**BRIEF**
Every line below must come back exactly as it stands, with the images omitted.

**DATA**
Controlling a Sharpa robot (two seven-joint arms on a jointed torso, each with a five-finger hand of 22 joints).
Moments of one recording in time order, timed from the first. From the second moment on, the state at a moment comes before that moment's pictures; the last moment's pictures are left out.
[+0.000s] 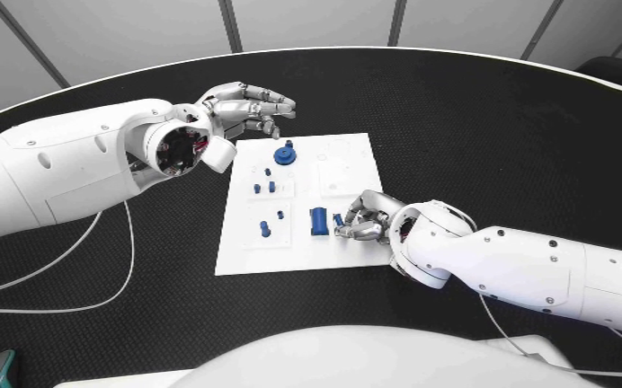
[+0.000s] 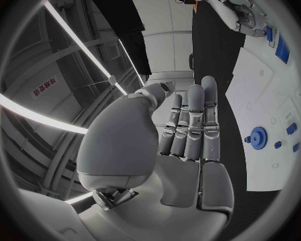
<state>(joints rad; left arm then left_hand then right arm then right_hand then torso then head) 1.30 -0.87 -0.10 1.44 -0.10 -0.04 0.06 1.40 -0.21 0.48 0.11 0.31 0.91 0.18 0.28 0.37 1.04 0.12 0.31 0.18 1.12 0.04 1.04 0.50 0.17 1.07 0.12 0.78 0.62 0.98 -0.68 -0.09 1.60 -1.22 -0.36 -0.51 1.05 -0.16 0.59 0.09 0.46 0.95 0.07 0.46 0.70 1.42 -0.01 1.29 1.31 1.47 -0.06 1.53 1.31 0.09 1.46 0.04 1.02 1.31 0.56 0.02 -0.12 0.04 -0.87</state>
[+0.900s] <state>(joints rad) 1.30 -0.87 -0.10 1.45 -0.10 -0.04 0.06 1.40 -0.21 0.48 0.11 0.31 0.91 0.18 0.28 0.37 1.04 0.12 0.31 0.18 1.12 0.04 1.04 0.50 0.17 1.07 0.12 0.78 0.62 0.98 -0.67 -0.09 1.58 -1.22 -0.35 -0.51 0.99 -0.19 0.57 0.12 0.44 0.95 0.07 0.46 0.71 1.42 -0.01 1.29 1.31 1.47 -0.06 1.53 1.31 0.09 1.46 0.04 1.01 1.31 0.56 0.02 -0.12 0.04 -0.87</state>
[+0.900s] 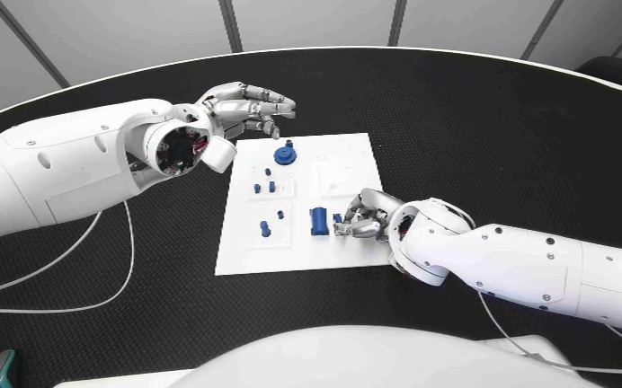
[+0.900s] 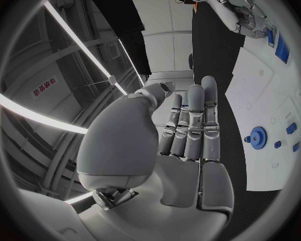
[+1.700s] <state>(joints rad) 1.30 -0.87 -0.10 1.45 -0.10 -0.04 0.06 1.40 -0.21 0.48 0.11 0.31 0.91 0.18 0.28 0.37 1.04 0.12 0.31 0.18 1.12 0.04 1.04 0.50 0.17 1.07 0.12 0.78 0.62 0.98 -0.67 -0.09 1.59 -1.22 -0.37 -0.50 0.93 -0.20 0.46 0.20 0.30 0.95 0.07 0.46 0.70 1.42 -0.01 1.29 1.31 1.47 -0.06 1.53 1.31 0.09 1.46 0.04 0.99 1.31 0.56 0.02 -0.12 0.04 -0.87</state>
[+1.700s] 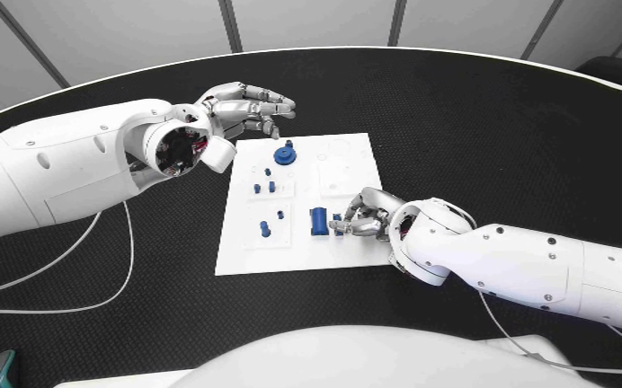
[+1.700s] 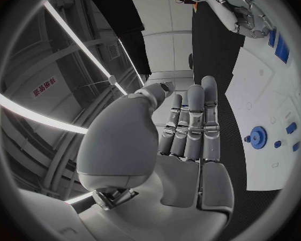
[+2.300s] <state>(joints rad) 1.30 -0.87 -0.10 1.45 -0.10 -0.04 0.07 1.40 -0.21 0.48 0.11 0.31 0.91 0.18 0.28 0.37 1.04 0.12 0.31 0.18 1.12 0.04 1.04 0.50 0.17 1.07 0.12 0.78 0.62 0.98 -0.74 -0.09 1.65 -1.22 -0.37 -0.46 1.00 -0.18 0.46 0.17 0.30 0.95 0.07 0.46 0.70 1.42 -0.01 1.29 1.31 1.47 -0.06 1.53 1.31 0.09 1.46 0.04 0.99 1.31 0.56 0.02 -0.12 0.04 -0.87</state>
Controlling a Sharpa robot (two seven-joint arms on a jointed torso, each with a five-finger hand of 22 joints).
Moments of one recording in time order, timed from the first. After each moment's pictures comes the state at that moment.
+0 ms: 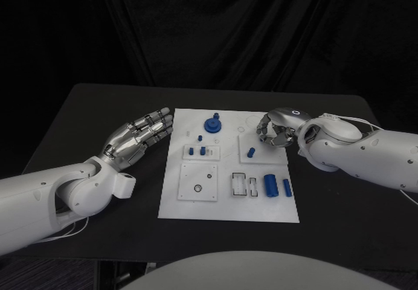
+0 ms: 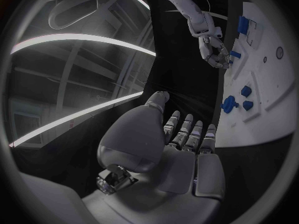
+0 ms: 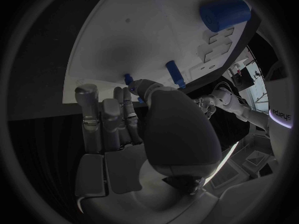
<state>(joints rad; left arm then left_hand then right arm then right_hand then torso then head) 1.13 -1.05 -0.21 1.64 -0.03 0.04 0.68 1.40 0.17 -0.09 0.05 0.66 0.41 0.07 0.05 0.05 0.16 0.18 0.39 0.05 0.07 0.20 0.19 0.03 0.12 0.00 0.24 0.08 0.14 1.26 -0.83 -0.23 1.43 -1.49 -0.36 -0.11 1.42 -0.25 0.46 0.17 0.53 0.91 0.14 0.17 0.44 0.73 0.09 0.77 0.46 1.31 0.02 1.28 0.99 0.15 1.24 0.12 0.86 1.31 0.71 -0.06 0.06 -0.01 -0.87</state>
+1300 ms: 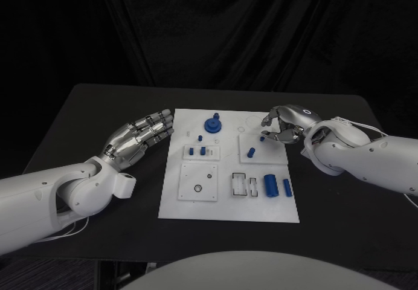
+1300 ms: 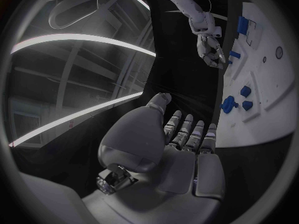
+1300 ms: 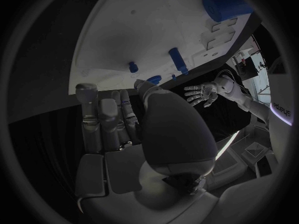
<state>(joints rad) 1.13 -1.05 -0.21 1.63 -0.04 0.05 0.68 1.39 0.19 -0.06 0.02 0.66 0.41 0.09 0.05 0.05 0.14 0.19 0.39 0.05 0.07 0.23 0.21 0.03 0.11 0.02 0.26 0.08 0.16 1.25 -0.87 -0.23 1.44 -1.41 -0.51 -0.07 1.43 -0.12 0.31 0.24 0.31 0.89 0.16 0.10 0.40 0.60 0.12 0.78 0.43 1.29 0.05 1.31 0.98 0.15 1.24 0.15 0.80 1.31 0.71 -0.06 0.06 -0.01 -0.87</state>
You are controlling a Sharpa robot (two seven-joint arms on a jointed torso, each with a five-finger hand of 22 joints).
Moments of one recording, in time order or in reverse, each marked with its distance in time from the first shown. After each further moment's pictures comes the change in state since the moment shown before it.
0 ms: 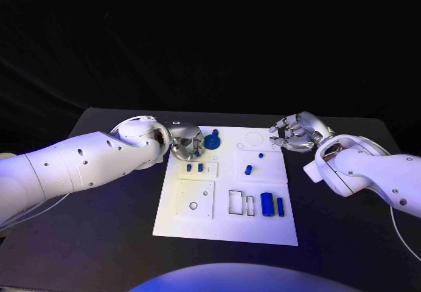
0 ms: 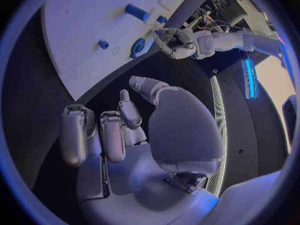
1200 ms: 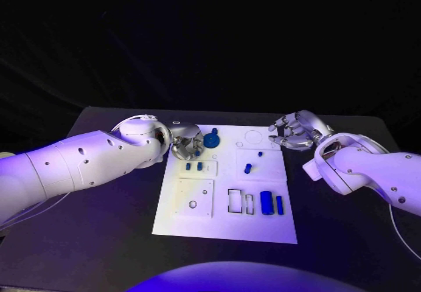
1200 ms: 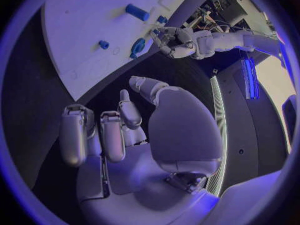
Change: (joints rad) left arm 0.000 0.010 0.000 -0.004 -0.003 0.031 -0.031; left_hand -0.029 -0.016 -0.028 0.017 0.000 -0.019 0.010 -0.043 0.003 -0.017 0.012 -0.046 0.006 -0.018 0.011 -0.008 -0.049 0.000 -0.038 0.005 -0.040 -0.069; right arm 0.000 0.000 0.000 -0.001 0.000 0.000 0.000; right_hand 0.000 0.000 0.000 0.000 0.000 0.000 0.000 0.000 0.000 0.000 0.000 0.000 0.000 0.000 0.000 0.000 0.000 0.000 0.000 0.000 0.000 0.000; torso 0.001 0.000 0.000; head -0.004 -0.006
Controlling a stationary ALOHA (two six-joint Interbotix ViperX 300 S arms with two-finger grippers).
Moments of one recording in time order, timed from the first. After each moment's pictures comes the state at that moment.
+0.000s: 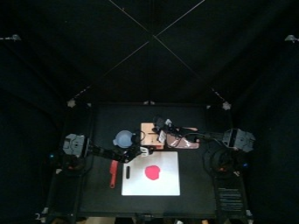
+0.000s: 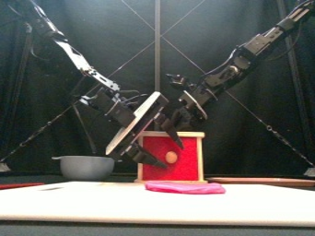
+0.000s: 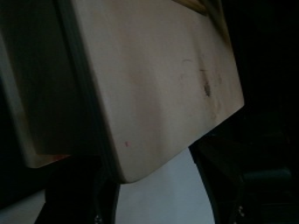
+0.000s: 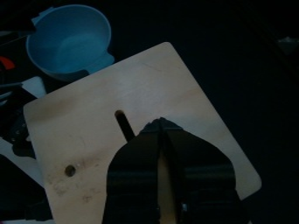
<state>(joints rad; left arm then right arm) -0.04 0.31 0.58 -1.09 -0.62 -0.32 -0.41 0.03 0.60 0.00 0.03 0.01</state>
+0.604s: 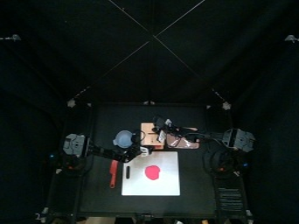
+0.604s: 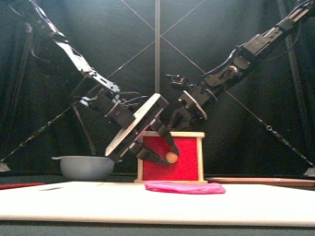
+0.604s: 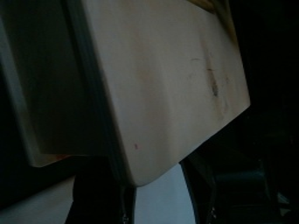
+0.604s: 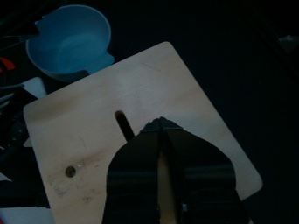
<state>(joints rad) -0.04 0.31 0.58 -1.10 -0.61 -0.32 -0.41 0.03 0.60 0.01 0.04 0.01</state>
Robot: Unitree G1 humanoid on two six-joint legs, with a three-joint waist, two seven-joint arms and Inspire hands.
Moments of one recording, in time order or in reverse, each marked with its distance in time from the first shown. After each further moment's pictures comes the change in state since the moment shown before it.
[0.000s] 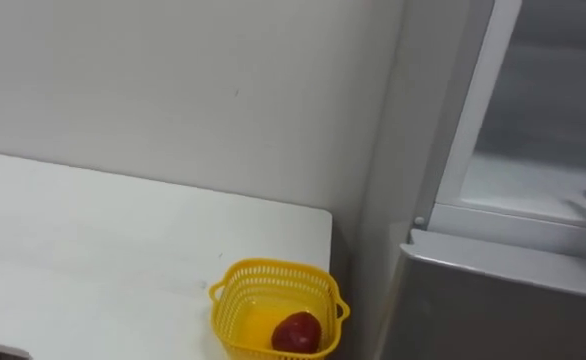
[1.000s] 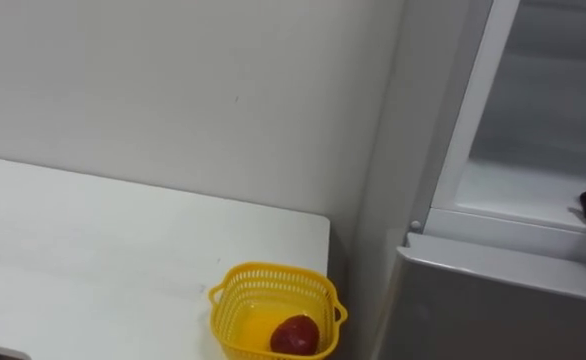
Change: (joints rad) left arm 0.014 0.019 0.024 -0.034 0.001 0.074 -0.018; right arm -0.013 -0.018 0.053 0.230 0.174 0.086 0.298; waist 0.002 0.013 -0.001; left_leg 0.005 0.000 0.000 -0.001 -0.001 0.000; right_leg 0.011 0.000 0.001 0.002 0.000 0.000
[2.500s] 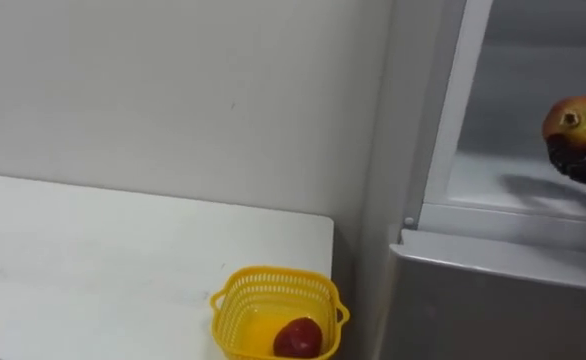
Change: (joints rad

**SOLUTION FOR THIS EXERCISE**
Controlling a Sharpa robot (two seven-joint arms on a jointed torso, each with a five-finger hand of 22 joints).
Moments of one recording in time order, timed from the first. From the second moment on, the state at a moment comes before that moment's pictures; the last moment's pictures are left out.
[+0.000s] 
[+0.000s] 
<state>(joints rad; left arm then left_hand then right arm then right_hand then torso then head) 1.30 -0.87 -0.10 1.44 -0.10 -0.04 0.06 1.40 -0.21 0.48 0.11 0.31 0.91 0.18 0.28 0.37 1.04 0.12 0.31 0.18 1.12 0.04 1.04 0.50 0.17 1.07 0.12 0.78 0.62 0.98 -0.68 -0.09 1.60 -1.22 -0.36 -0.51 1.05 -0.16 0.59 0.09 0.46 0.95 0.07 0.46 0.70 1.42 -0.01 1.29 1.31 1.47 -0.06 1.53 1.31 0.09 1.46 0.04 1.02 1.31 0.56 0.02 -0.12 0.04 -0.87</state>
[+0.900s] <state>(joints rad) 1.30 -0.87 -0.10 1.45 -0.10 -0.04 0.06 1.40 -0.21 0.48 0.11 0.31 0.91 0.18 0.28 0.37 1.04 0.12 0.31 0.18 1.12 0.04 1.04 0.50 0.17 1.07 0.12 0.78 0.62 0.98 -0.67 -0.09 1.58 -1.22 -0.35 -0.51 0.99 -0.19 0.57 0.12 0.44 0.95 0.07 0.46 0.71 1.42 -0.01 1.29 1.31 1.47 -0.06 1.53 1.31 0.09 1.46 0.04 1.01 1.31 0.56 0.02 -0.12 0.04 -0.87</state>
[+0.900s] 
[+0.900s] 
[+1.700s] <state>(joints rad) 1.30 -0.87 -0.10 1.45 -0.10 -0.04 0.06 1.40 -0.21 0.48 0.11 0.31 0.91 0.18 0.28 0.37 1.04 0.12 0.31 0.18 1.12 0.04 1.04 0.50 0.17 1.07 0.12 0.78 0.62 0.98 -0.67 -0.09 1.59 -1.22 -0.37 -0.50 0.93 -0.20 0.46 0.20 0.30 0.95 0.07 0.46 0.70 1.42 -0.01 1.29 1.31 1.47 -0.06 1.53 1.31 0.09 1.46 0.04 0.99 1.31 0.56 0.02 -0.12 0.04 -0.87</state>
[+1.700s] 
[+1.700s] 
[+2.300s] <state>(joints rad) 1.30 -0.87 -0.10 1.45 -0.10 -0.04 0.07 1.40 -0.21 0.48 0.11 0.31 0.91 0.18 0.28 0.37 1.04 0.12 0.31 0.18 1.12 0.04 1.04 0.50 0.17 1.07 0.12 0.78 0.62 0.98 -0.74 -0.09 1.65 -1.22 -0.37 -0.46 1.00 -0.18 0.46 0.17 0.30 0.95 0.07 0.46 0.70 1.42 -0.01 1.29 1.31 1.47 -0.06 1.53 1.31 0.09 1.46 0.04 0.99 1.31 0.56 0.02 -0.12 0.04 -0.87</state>
Controlling a Sharpa robot (two seven-joint arms on a jointed torso, each with a five-finger hand of 22 joints).
Moments of one recording in time order, timed from the first. After each moment's pictures comes the state at that moment.
+0 ms: 
+0 ms: 
+0 ms: 
<state>(joints rad; left arm then left_hand then right arm then right_hand then torso then head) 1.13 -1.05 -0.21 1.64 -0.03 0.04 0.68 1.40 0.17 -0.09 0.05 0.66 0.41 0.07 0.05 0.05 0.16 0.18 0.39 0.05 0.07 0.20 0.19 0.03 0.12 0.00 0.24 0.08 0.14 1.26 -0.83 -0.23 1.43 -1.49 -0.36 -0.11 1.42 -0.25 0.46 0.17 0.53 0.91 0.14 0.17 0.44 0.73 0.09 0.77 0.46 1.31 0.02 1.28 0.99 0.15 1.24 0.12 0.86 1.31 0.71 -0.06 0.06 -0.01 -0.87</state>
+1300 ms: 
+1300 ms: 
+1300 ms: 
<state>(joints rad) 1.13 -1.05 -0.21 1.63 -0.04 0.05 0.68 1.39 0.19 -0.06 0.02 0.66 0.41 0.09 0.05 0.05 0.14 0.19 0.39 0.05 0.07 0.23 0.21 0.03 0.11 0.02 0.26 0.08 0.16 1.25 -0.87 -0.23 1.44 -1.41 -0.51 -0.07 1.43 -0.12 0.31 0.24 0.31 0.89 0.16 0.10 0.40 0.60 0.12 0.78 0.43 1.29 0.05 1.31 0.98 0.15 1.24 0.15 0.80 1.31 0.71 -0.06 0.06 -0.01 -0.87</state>
You are controlling a Sharpa robot (two seven-joint arms on a jointed torso, each with a five-finger hand of 22 joints).
Moments of one recording, in time order or in reverse, each marked with its distance in time from the first shown. After each further moment's pictures comes the change in state since the moment shown before it.
0 ms: 
0 ms: 
1200 ms: 
1200 ms: 
Change: (joints rad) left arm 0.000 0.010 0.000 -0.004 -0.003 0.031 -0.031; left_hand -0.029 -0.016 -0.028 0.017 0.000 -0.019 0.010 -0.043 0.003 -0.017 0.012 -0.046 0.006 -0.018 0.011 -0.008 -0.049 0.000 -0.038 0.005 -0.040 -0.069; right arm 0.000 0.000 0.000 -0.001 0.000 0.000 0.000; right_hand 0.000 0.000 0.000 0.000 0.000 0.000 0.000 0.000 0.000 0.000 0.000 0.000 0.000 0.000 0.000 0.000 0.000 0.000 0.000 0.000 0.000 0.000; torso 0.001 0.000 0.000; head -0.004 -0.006
Controlling a stationary ALOHA (two six-joint Interbotix ViperX 300 S arms with two-finger grippers).
Moments of one recording in time order, timed from the first. After each moment's pictures comes the state at that moment.
+0.000s: 
+0.000s: 
+0.000s: 
+0.000s: 
<state>(joints rad; left arm then right arm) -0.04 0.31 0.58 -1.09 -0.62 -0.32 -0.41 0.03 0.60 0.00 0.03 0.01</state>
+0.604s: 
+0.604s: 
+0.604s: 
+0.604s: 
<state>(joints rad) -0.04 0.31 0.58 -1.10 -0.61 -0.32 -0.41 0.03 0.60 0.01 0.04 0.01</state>
Robot: Unitree G1 humanoid on two six-joint legs, with a three-joint waist, two seven-joint arms and Inspire hands.
Moments of one recording, in time order or in reverse, each marked with its distance in time from the first shown. After each further moment's pictures comes the change in state since the moment shown before it.
[0.000s] 
[1.000s] 
Change: (joints rad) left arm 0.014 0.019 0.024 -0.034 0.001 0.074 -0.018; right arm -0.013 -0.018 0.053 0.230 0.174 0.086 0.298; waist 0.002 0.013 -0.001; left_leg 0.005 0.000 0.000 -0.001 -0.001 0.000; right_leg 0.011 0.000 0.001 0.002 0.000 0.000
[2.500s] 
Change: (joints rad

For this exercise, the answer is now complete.